Time limited searches¶
To limit the amount of time a search can take:
from whoosh.collectors import TimeLimitCollector, TimeLimit
with myindex.searcher() as s:
# Get a collector object
c = s.collector(limit=None, sortedby="title_exact")
# Wrap it in a TimeLimitedCollector and set the time limit to 10 seconds
tlc = TimeLimitedCollector(c, timelimit=10.0)
# Try searching
try:
s.search_with_collector(myquery, tlc)
except TimeLimit:
print("Search took too long, aborting!")
# You can still get partial results from the collector
results = tlc.results()
Convenience methods¶
The document()
and
documents()
methods on the Searcher
object let
you retrieve the stored fields of documents matching terms you pass in keyword
arguments.
This is especially useful for fields such as dates/times, identifiers, paths, and so on.
>>> list(searcher.documents(indexeddate=u"20051225"))
[{"title": u"Christmas presents"}, {"title": u"Turkey dinner report"}]

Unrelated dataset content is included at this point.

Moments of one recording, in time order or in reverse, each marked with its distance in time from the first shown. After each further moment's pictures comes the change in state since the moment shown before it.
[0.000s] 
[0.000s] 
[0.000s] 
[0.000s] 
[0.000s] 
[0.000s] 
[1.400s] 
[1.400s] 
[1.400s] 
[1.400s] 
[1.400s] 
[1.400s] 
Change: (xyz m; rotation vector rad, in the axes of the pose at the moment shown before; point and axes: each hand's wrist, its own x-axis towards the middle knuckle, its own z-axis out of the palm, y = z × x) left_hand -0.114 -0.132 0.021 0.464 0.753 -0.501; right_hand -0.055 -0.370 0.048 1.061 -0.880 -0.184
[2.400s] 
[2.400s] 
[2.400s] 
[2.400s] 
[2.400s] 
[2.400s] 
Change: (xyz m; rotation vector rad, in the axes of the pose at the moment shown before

>>> print searcher.document(path=u"/a/b/c")
{"title": "Document C"}
These methods have some limitations:
- The results are not scored.
- Multiple keywords are always AND-ed together.
- The entire value of each keyword argument is considered a single term; you can’t search for multiple terms in the same field.
Combining Results objects¶
It is sometimes useful to use the results of another query to influence the
order of a whoosh.searching.Results
object.
For example, you might have a “best bet” field. This field contains hand-picked keywords for documents. When the user searches for those keywords, you want those documents to be placed at the top of the results list. You could try to do this by boosting the “bestbet” field tremendously, but that can have unpredictable effects on scoring. It’s much easier to simply run the query twice and combine the results:
# Parse the user query
userquery = queryparser.parse(querystring)
# Get the terms searched for
termset = set()
userquery.existing_terms(termset)
# Formulate a "best bet" query for the terms the user
# searched for in the "content" field
bbq = Or([Term("bestbet", text) for fieldname, text
in termset if fieldname == "content"])
# Find documents matching the searched for terms
results = s.search(bbq, limit=5)
# Find documents that match the original query
allresults = s.search(userquery, limit=10)
# Add the user query results on to the end of the "best bet"
# results. If documents appear in both result sets, push them
# to the top of the combined results.
results.upgrade_and_extend(allresults)
The Results
object supports the following methods:
Results.extend(results)
- Adds the documents in ‘results’ on to the end of the list of result documents.
Results.filter(results)
- Removes the documents in ‘results’ from the list of result documents.
Results.upgrade(results)
- Any result documents that also appear in ‘results’ are moved to the top of the list of result documents.
Results.upgrade_and_extend(results)
- Any result documents that also appear in ‘results’ are moved to the top of the list of result documents. Then any other documents in ‘results’ are added on to the list of result documents.